DIRECTIONS FOR THIS TASK:
The required answer is every line of the data containing the word "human".

DATA:
• • • • •

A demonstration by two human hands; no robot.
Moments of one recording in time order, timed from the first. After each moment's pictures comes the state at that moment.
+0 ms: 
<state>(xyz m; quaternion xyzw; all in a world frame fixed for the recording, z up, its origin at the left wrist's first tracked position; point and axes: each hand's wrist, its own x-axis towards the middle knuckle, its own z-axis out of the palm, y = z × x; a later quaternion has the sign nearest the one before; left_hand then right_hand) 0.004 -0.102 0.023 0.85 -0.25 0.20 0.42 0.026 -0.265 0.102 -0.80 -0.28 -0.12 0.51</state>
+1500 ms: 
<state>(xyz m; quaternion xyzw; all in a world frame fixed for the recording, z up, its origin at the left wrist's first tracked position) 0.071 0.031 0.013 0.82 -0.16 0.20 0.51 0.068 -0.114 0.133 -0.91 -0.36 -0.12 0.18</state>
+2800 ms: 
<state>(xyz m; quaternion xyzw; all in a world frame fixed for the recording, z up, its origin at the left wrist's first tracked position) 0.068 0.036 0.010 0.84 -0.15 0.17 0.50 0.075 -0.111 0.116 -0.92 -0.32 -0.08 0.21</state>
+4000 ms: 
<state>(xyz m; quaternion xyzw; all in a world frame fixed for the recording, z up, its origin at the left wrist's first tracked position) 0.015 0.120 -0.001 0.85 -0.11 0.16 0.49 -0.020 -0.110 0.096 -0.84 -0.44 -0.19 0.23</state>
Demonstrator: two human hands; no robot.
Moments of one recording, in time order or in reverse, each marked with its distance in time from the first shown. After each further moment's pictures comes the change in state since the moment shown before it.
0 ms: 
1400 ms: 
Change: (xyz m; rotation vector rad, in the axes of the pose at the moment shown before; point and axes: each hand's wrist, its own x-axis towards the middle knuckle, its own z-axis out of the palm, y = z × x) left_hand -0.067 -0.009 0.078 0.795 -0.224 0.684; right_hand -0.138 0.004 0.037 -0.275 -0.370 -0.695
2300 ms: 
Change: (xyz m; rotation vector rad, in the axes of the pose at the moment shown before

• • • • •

RESPONSE:
A demonstration by two human hands; no robot.
Demonstrator: two human hands; no robot.

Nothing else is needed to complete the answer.